■ WORK REQUEST ■
Write out exactly the first lines of the listing, ending on the line that contains "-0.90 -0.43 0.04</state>".

■ EXCERPTED DATA ■
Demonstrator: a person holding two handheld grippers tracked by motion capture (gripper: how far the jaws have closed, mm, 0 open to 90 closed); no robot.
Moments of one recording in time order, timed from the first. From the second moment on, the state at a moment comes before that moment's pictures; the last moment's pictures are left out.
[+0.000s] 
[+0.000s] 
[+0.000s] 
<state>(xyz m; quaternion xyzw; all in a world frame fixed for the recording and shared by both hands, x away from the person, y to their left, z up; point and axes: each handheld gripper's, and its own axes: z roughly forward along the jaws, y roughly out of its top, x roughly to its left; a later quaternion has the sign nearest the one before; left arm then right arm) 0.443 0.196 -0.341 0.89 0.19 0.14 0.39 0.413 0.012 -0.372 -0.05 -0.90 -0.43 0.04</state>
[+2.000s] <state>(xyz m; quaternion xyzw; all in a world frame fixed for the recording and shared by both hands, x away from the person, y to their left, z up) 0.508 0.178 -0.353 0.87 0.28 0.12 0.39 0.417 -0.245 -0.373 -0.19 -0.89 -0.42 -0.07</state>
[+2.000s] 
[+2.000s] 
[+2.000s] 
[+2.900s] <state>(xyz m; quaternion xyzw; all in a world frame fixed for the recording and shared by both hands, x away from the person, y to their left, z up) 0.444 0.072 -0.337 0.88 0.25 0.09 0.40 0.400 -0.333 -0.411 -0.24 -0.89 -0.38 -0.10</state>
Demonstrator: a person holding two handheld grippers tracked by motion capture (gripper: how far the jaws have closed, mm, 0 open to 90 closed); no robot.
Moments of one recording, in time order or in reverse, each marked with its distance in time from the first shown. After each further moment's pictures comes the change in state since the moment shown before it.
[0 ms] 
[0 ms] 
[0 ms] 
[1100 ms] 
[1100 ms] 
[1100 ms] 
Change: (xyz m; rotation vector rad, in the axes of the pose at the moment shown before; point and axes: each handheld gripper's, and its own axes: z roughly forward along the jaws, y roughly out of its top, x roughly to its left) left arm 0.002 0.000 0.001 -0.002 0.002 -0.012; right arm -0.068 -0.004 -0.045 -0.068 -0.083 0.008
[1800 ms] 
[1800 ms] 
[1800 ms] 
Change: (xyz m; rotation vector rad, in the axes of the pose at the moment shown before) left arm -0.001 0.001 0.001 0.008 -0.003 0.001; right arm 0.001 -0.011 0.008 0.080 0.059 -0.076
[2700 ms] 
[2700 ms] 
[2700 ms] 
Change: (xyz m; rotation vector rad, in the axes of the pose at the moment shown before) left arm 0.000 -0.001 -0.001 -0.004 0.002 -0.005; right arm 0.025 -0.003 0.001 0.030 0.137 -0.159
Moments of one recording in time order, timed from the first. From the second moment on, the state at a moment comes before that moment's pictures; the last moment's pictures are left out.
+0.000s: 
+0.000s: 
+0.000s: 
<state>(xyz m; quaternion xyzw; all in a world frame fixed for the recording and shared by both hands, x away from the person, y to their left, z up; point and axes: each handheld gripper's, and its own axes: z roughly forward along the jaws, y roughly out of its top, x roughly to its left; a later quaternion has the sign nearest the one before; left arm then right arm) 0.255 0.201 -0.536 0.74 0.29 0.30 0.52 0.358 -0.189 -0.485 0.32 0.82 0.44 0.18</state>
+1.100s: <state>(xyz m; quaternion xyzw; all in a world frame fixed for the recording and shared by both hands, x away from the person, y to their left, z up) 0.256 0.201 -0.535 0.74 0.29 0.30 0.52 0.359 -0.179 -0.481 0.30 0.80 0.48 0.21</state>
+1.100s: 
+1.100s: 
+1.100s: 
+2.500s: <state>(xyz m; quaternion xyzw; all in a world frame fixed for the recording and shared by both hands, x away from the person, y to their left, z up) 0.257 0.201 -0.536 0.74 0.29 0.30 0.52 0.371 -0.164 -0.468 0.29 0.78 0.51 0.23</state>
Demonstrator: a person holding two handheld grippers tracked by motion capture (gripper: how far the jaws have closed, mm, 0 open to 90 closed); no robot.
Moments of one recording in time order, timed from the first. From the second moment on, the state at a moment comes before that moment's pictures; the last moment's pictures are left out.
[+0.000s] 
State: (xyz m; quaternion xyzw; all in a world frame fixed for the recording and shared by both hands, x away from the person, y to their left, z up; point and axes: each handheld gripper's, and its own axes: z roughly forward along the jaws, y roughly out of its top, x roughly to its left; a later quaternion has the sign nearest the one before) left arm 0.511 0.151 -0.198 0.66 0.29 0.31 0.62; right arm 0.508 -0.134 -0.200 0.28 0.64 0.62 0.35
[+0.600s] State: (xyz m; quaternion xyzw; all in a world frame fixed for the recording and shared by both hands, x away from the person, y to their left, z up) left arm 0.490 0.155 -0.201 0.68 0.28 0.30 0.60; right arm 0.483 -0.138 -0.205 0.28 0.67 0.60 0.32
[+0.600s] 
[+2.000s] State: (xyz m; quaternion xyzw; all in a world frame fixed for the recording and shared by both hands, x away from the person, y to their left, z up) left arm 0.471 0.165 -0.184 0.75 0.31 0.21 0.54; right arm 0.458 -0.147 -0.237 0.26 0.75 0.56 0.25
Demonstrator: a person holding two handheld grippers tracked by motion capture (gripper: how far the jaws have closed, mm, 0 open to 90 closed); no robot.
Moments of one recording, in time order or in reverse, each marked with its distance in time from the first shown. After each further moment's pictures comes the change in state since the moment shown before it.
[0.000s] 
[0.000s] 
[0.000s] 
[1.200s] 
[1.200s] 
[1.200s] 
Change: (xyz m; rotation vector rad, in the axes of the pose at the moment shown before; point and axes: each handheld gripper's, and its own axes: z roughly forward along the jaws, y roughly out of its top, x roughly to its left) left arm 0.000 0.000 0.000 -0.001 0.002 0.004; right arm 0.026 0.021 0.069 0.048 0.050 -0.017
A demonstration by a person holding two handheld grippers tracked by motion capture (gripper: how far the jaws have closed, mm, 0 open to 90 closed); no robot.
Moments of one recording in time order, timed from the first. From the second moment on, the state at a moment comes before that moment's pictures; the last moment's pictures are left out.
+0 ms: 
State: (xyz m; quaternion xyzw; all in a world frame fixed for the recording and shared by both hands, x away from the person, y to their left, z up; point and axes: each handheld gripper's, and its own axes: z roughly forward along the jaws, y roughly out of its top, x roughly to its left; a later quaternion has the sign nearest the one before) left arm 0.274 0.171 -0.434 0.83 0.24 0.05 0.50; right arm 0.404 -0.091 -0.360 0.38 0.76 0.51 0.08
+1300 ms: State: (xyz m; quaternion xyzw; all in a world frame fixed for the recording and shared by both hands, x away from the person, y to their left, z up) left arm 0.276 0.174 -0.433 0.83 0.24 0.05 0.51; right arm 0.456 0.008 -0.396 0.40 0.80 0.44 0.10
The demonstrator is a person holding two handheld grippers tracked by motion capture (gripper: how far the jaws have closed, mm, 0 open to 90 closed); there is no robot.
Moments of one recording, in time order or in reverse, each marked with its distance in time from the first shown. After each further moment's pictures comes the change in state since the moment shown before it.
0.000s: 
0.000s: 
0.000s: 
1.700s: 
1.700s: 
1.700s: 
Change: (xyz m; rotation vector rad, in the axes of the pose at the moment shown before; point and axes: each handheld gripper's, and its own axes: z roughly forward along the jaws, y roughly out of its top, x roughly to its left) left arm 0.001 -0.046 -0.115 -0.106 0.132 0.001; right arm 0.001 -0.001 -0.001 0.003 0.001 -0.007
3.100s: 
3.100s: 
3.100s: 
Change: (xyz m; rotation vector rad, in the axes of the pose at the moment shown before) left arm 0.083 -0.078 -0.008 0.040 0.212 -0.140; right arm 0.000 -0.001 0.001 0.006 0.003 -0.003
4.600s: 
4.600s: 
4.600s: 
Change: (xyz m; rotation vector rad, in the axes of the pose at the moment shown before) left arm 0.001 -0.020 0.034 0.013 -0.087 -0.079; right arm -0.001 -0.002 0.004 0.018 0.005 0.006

■ TASK RESULT ■
Demonstrator: a person holding two handheld grippers tracked by motion capture (gripper: how far the jaws have closed, mm, 0 open to 90 closed); no robot.
Moments of one recording in time order, timed from the first. From the second moment on, the state at a moment comes before that moment's pictures; the last moment's pictures are left out.
[+0.000s] 
[+0.000s] 
[+0.000s] 
<state>(xyz m; quaternion xyzw; all in a world frame fixed for the recording and shared by both hands, x away from the person, y to their left, z up; point and axes: each handheld gripper's, and its own axes: z roughly forward along the jaws, y roughly out of its top, x roughly to its left; a later quaternion has the sign nearest the one before; left arm then right arm) 0.443 0.196 -0.341 0.89 0.19 0.14 0.39 0.413 0.012 -0.372 -0.05 -0.90 -0.43 0.04</state>

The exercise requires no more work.